Years ago, I met a music critic who said he knew after only the first minute of a concert how the whole performance -- and his review -- was going to come out. That always struck me as just a wee bit unlikely, but, what the heck, I'm going to take that concept another whole step:
After the first few seconds of playing by the National Symphony Orchestra at the performance of Verdi's Requiem Saturday night at the Kennedy Center, conducted by music director designate Christoph Eschenbach, I didn't just know that the concert was going to be awfully good. I also knew in that brief moment that Eschenbach's tenure -- it launches officially in September -- will be terrifically rewarding. So there.
All right, I'll try to talk more sensibly now. But, still, I wish you could have heard that fabulous opening pianissimo from the strings, which seemed to emerge from the Other Side (the same effect was achieved later at the beginning of the "Lux Aeterna" movement). You just don't hear soft playing like that every day, and subtlety is always harder to produce -- and often far more rewarding -- than gung-ho power. That exceptionally delicate sound, filled as it was with great import, signaled, to me at least, that the orchestra was locked already onto Eschenbach's wave length, was already trying hard to give him what we wanted.

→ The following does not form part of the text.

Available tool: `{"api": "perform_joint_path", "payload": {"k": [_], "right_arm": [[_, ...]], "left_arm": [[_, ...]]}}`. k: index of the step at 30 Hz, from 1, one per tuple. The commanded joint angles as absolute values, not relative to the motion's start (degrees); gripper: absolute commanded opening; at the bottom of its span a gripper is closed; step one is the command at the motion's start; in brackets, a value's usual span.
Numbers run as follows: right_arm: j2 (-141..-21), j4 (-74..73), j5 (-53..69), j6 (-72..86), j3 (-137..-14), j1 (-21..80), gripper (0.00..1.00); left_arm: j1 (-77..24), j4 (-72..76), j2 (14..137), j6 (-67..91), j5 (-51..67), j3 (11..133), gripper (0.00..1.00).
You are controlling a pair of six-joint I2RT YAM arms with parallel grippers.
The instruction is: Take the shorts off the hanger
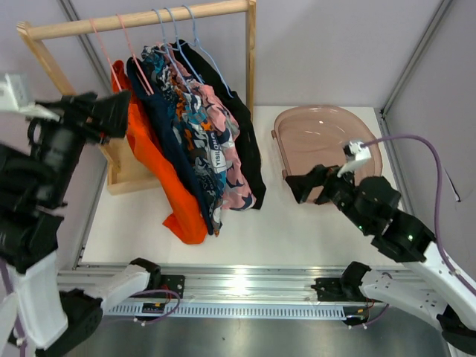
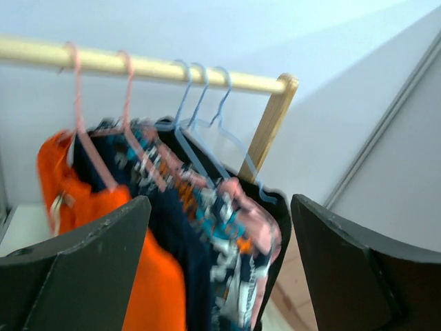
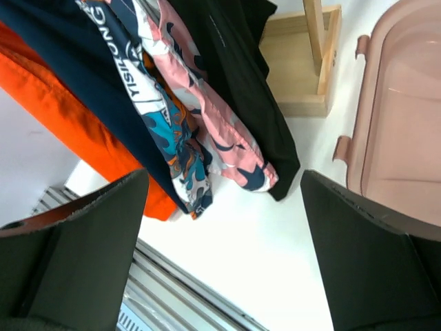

Not that he didn't unleash brute force as well, and draw from the NSO and superb Washington Chorus an equally involved response in the process. The iconic "Dies irae" explosions shook the place, for example; the great crescendo in the "Rex tremendae" passage likewise had visceral impact.
Throughout, Eschenbach's
masterful sense of line, his way of ensuring that phrases developed organically, generated affecting results. His tempos were flexible, allowing room for rubato and some very emotionally charged expansiveness. The surefire Last Judgment call, with its antiphonal brass forces, seemed even more compelling than usual, thanks to Eschenbach's spacious, detailed approach (and some spot-on players). The closing measures of the score were molded with a superb ear for musical drama.
Coodination among all the assembled masses slipped out of gear once in a while, as in the fugal activity of the "Sanctus," but there was never any doubt of Eschenbach's sensitive command. All evening, this was quite a demonstration of interpretive integrity and imagination, signaling that the Eschenbach era is going to be stimulating, at the very least.
In addition to all the admirable playing by the NSO on Saturday, the Washington Chorus (Julian Wachner, music director) offered carefully balanced, vividly articulated singing. It's impossible to overstate how strongly these first-rate choristers contributed to the experience.
Alas, it was a different story with the guest artists. Presumably, Eschenbach chose (or at least sanctioned) the solo vocal quartet, and, presumably, he had good reasons at the time. I can't imagine he was thrilled with the results.
I wouldn't call any of the four singers ideal in terms of voice size and quality for this work; they all lacked the kind of heaven-storming, Verdian power and glint I like to hear in this work. But three did get the job done decently, with a good deal of basic musicianship and some ardent phrasing -- mezzo Mihoko Fujimura, tenor Nikolai Schukoff (his soft tones in the "Hostias" line of the "Offertorio" were especially effective), and bass Evgeny Nikitin (he has at his most imposing and persuasive in the "Cunfutatis").
Too bad the composer put so much responsibility on the soprano soloist. Twyla Robinson never sounded fully up to that challenge. Her tone was much too thin, for starters; this is a part for dramatic soprano (there's a reason some early critics of the Requiem complained that it was too operatic). Robinson had a few appealing moments, to be sure, but her top register often turned shrill and pitch-shy. Worse, she had an embarrassing choke on the high, pianissimo note in "Libera me." Since no announcement of indisposition was made, it's hard to understand so much technical unevenness.
That said, even this curious and unfortunate drawback could be put aside in the end, since so much went so well in a performance that was surely a harbinger of great things to come in Washington.